## SOURCE RECORDS
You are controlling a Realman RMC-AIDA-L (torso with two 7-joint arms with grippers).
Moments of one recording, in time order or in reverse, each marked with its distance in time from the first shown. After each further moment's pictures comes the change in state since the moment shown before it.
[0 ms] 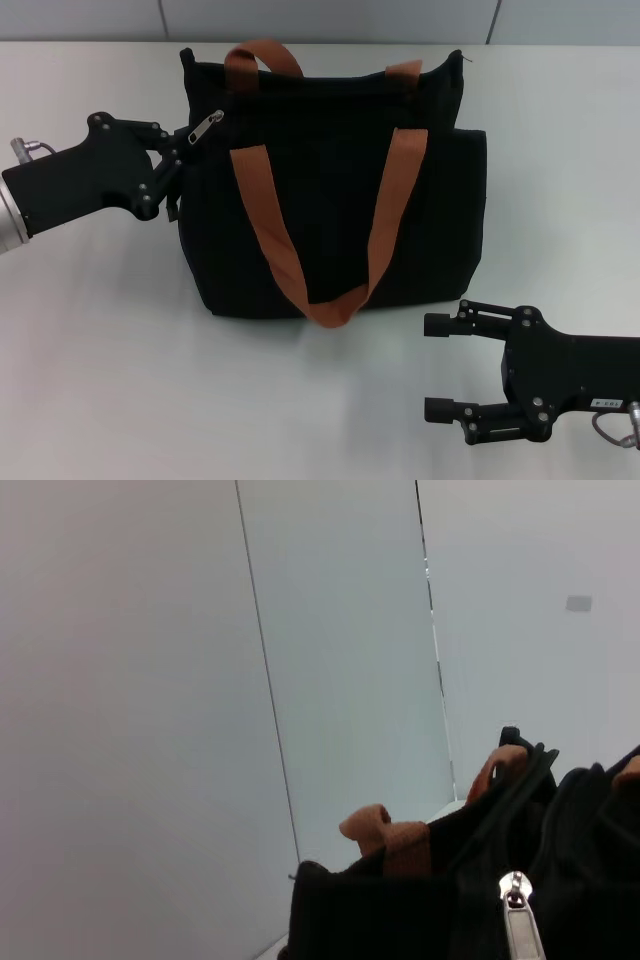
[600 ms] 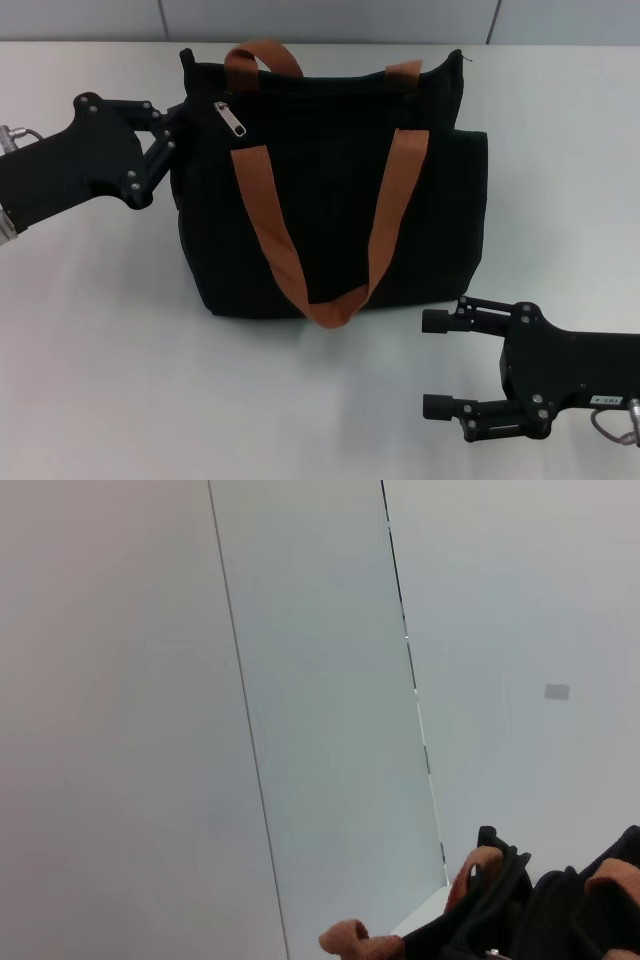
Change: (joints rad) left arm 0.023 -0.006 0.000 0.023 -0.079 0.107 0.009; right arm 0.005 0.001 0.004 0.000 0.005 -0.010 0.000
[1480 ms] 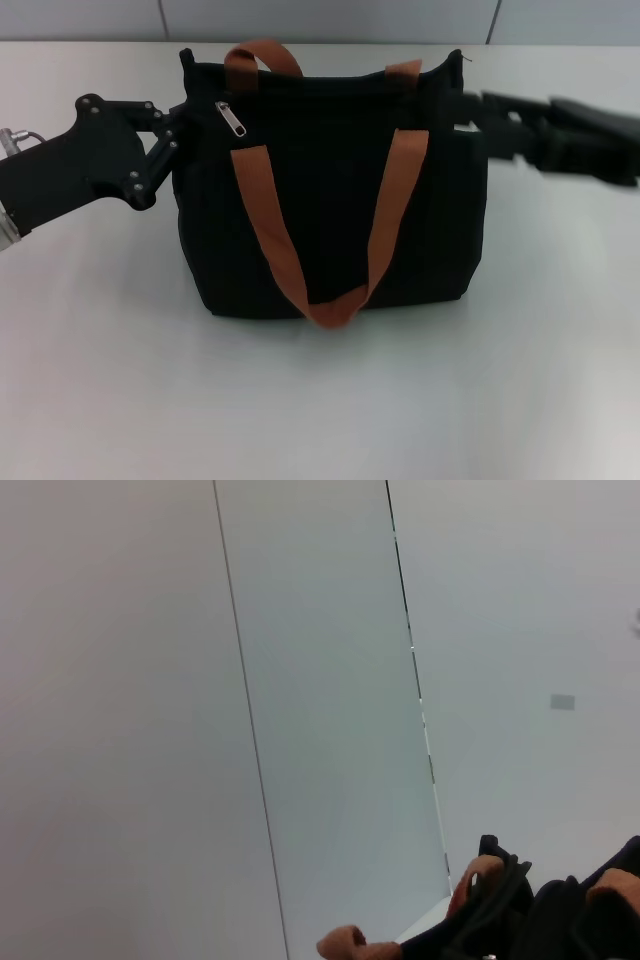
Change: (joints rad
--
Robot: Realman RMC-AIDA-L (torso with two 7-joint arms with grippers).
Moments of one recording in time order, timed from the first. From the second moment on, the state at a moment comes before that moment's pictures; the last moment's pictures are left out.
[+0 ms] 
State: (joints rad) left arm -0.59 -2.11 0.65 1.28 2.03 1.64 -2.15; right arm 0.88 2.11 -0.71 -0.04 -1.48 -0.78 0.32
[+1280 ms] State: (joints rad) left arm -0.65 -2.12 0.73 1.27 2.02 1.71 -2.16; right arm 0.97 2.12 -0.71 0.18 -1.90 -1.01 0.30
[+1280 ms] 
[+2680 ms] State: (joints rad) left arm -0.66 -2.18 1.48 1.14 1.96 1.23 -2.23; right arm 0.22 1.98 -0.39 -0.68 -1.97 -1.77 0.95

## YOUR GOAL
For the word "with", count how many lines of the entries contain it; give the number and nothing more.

## TASK SOLUTION
3